> _What this task involves_: Set down each line of the data below exactly as it stands, dropping the pictures.

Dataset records
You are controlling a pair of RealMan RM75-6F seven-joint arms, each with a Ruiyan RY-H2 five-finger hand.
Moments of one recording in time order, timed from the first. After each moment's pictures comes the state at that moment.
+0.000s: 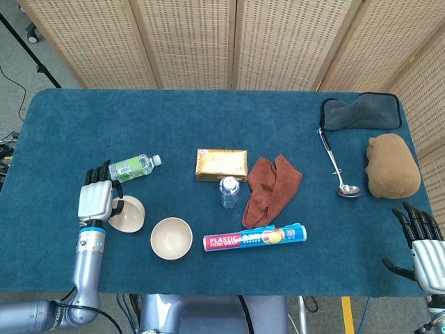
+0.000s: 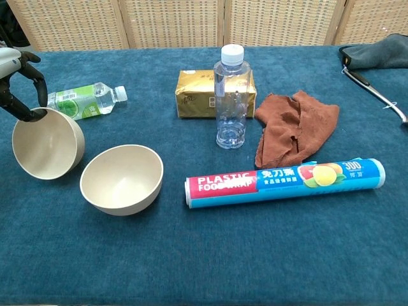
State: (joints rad) left arm -0.61 -1.52 -0.24 -1.82 0.68 1.46 0.71; right arm 0.03 -1.06 0.03 -1.58 -1.58 1.54 0.09
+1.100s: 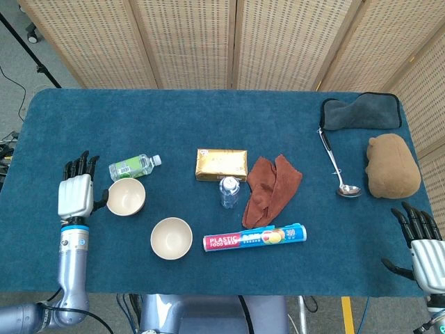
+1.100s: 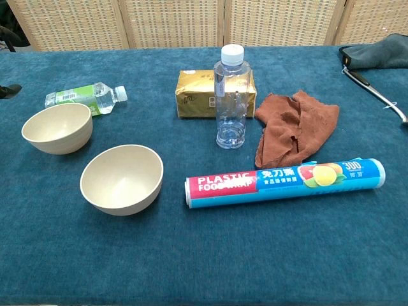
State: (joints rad) left arm -0.53 -1.45 -0.26 -1.83 0.79 1.50 0.61; right arm 0.03 -1.07 0.03 -1.58 -1.58 1.53 0.08
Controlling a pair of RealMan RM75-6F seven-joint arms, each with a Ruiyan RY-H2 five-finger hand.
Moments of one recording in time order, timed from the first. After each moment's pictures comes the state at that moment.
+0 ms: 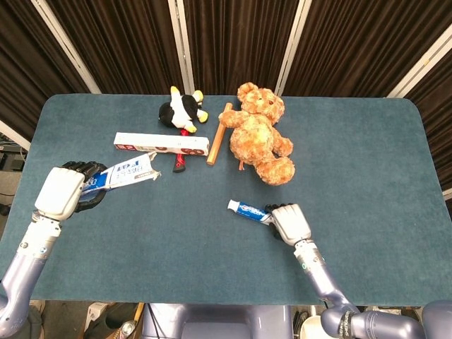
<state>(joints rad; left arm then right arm) -0.46 -1.15 -0.17 -1.68 1.44 1.29 0.10 0.56 -1.65 0.12 -1.46 -1.19 1.07 -0.48</state>
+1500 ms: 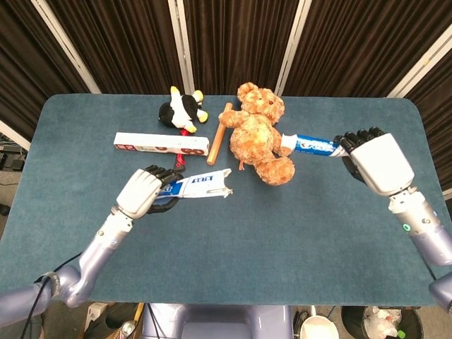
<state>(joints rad) -0.67 -1.57 -0.20 -1.40 1.58 1.23 -0.03 0.60 -0.93 0.24 -1.51 -1.62 1.25 -0.09</state>
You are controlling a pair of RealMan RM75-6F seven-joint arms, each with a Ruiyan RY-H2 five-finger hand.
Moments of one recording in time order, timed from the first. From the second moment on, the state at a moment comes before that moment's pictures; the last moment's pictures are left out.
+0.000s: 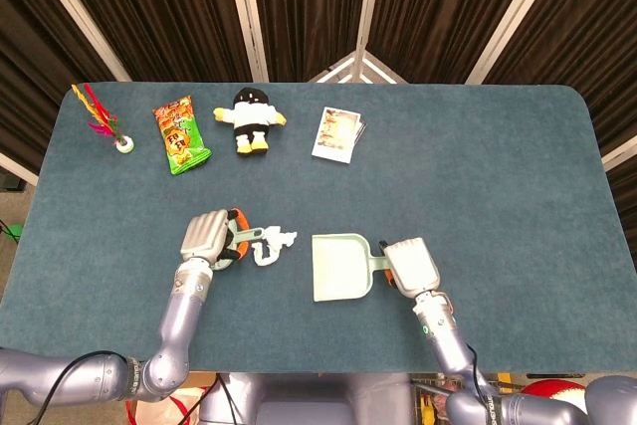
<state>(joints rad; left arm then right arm) -0.76 -1.69 -0.35 -1.75 0.51 1.25 0.61 0.53 -1.73 0.09 -1.42 -1.21 1.19 -0.68</state>
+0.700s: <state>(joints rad) -0.87 -1.79 -0.40 -1.73 0.54 1.24 0.61 0.55 -1.79 0.15 -1.35 -1.22 1.23 -0.70</state>
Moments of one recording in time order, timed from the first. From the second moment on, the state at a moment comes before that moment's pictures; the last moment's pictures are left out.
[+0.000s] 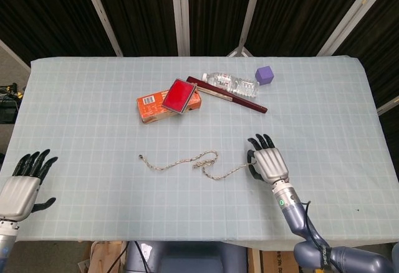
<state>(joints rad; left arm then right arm) -0.13 -1.14 0.00 -1.65 1.53 1.40 0.23 0.56 -1.54 0.14 -1.53 -1.13 1.08 -0.40</state>
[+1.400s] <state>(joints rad) -0.63 -1.69 -0.16 -1.43 1.21 0.99 0.70 0.56 -1.56 0.14 -1.53 -1.11 1.07 -0.39</state>
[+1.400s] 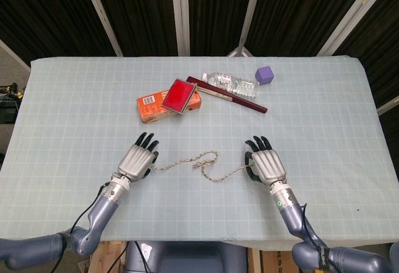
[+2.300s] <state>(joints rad) -0.66 -1.72 -0.13 -1.39 1.17 1.01 0.68 0.56 -1.57 0.14 -1.51 -1.09 1.07 -0.40</state>
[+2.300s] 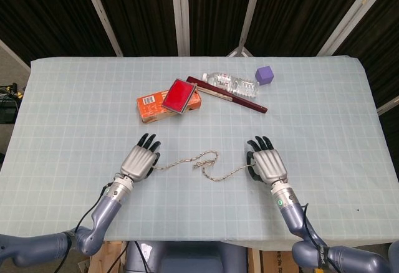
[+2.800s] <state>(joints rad) -0.67 -1.72 -0.12 -1.38 1.16 1.02 0.67 0.57 -1.57 0.14 -1.51 -1.09 1.07 -0.41</state>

> _Result of this task_:
You are controlling a pair of RealMan RM75-6F seven-joint arms, each with a Ruiyan RY-H2 five-finger hand.
Moments of one recording in time order, timed from the first. After each moment's pictures comes the state at that moment.
+0.000s: 
+0.000s: 
State: (joints rad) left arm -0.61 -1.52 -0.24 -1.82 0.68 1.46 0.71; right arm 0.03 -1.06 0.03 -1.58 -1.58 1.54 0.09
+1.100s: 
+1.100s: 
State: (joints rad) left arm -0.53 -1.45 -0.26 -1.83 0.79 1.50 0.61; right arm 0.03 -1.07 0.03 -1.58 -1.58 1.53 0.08
Controlling a pair of RealMan RM75-6F seven-joint arms, each with a Ruiyan RY-H2 five-finger hand.
Moments of one recording in time order, timed from the first. After each moment's pictures comes the state at that moment.
+0 ms: 
<state>(joints rad; left arm then right arm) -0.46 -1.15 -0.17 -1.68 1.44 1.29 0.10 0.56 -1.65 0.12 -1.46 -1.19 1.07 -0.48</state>
+1500 ms: 
<state>(joints rad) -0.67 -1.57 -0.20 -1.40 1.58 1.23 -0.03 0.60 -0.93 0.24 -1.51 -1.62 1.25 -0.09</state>
You are controlling a pair of RealMan RM75-6F seven-joint arms, each with a Ruiyan RY-H2 five-finger hand.
Moments of one recording in time order, timed from the first. From the second moment on, the state at a moment comes before that moment's pictures; the last moment's pictures are left out.
+0.000s: 
<state>(joints rad; left arm then right arm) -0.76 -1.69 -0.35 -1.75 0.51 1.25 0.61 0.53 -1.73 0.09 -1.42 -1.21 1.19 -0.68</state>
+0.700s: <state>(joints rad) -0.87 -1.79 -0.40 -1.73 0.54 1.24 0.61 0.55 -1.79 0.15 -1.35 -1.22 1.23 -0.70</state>
Moments of one recording in time order, timed from the first. From the second moment on, the state at a moment comes before that moment's pictures; the last moment's pictures are left out.
[+0.000s] 
<state>(joints rad; left arm then right arm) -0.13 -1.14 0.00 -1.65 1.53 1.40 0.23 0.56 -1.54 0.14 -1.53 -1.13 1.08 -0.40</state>
[+1.400s] <state>(joints rad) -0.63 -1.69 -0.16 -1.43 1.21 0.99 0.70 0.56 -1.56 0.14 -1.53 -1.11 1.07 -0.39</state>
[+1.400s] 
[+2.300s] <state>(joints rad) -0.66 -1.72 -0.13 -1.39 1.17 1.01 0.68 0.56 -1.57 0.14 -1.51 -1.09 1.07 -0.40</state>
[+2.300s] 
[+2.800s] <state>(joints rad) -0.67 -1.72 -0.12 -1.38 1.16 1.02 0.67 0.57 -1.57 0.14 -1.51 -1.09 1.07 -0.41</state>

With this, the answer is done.